Further information:
The 12 Steps to Transition
1. Set up a steering group: A core team is essential for driving the project forward during the initial stages and planning for ‘The Great Unleashing’.
2. Awareness raising: Above all, this stage must be fun, imaginative and engaging. It is intended to inform the community about the realities of peak oil through film-screenings, presentations, talks and networking.
3. Laying the foundations: Identify and liaise with existing community groups and acknowledge the vital roles they have to play in the transition initiative.
4. The Great Unleashing: The event should be spectacular but also informative, introducing the wider community to the concepts of peak oil and climate change.

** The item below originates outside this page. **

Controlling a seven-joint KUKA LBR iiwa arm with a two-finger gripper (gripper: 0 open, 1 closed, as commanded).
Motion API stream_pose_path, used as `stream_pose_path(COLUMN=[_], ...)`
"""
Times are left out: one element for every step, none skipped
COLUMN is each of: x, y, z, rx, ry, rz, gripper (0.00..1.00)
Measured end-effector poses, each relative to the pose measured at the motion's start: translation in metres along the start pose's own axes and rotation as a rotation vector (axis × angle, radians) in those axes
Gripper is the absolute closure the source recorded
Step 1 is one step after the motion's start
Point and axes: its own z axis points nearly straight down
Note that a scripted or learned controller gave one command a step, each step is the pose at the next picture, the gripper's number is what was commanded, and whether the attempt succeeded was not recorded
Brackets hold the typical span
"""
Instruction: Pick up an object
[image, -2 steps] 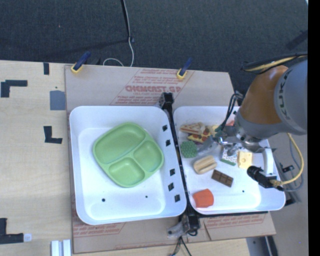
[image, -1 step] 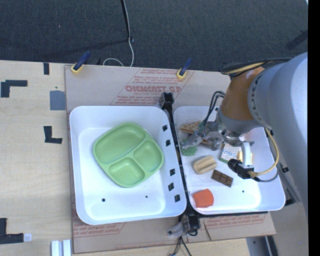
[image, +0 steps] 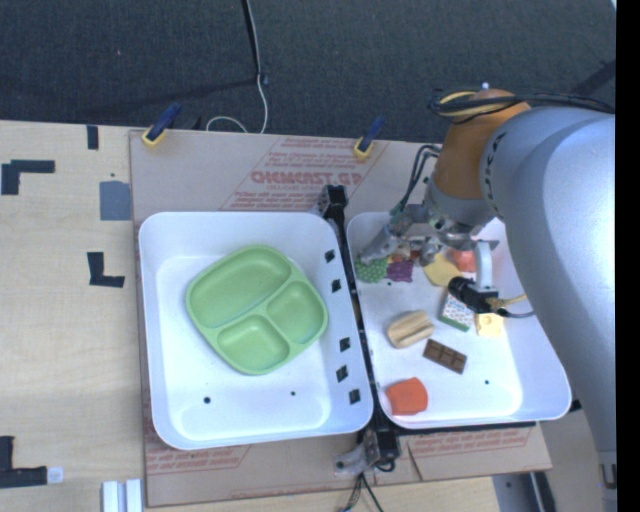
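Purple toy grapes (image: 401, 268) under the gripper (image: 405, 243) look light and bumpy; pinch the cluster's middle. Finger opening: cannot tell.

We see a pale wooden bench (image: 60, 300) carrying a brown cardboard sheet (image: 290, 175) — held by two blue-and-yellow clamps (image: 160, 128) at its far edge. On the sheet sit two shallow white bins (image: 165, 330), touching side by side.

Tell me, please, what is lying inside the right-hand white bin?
The right bin holds a bread roll, chocolate bar, orange piece and small toys. The gripper covers its far end.
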Motion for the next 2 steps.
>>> stream_pose_path(x=[-0.004, -0.003], y=[0.008, 0.010], z=[0.000, -0.013], rx=[0.005, 0.000], ry=[0.004, 0.004], rz=[0.001, 0.002], gripper=[0.00, 1.00])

5. Form working groups: Ideally the ‘core’ working groups should be among the first, including food, waste, energy, education, economics, transport, water and local government.
6. Open Space: In theory, this forum model shouldn’t really work, having no agenda, no timetable, no obvious co-ordinator and no one to take minutes. However, Totnes has so far run successful Open Spaces on food, energy, housing and economics.

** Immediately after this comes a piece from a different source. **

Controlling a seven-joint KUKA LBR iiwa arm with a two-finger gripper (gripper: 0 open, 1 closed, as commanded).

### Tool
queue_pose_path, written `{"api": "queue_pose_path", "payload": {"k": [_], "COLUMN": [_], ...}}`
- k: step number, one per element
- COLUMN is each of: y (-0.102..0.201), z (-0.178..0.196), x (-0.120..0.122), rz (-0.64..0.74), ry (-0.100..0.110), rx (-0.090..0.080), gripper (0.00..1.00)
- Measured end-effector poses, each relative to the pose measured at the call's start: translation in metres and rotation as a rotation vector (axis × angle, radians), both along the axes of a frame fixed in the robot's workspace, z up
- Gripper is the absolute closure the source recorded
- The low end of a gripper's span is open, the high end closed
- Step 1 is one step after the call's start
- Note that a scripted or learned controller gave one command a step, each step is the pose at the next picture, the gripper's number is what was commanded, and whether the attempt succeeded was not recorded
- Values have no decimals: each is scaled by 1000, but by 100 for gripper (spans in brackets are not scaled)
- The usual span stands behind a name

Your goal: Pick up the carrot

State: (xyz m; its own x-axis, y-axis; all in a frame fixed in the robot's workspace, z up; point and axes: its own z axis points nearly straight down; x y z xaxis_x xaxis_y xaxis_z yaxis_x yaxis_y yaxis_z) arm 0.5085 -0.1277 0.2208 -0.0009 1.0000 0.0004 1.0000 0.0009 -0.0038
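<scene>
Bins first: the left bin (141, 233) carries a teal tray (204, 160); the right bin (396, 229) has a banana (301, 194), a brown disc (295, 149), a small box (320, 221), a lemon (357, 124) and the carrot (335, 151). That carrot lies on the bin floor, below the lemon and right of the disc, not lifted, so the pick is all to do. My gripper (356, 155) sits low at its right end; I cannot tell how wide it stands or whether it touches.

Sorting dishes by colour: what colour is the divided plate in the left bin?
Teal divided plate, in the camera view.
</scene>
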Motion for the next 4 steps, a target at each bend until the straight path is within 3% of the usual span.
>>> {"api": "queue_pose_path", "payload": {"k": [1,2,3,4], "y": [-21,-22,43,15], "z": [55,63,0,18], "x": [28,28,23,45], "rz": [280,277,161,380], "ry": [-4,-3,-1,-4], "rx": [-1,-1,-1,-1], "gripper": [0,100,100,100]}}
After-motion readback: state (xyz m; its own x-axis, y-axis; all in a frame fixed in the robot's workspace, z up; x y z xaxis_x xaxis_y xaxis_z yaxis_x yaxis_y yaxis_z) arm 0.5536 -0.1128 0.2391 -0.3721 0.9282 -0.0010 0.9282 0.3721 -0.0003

7. Develop visible practical manifestations of the project: This stage is essential for capturing the imagination of the community and demonstrating the potential of the transition initiative.

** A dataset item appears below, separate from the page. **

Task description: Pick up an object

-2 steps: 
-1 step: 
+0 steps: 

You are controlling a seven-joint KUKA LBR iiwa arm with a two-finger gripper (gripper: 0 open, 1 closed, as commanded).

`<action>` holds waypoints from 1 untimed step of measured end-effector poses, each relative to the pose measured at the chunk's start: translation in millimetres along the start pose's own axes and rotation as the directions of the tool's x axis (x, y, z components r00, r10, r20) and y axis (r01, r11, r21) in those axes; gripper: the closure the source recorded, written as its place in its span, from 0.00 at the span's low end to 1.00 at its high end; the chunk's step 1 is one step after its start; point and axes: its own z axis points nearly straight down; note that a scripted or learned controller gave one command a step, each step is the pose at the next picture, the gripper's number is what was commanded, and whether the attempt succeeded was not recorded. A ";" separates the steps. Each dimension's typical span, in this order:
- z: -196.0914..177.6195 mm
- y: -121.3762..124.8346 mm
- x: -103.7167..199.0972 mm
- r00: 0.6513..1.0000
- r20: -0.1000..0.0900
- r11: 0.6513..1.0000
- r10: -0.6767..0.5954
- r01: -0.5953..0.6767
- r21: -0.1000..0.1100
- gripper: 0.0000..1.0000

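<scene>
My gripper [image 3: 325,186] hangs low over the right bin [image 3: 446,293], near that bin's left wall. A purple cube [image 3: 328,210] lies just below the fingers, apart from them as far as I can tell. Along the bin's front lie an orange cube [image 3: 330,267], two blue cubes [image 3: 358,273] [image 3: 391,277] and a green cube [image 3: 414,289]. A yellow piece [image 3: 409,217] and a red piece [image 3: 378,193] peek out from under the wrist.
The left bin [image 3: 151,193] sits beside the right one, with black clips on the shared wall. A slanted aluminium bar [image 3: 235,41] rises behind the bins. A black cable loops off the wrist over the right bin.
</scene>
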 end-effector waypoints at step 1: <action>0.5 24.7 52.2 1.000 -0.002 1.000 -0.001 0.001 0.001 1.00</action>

8. Facilitate the Great Reskilling: Many of the skills that our grandparents took for granted have sadly been lost to mechanisation and industrialisation. Transition represents an exciting opportunity to reinvigorate traditional crafts that are essential for a post-fossil-fuel economy.
9. Build bridges with local government: Whether it’s planning issues, funding or simply endorsement, the support of your local authority is essential if the Transition initiative is to be entirely successful.
10. Honour the elders: Local knowledge is one of the greatest sources of inspiration and ideas within your community. Those of us who can still remember the transition to the age of cheap oil represent a wealth of information.
11. Let it go where it wants to go: ‘Predetermining the outcome,’ as Rob says, ‘is going to really wind you up!’ Keep your focus on the key criteria and watch as the collective genius of the community creates highly inventive solutions.
12. Create an Energy Descent Action Plan: This is really the pinnacle of the transition process. The plan should be exhilarating to read and illustrated with stories and photos to provide an inspirational vision of a powered-down community.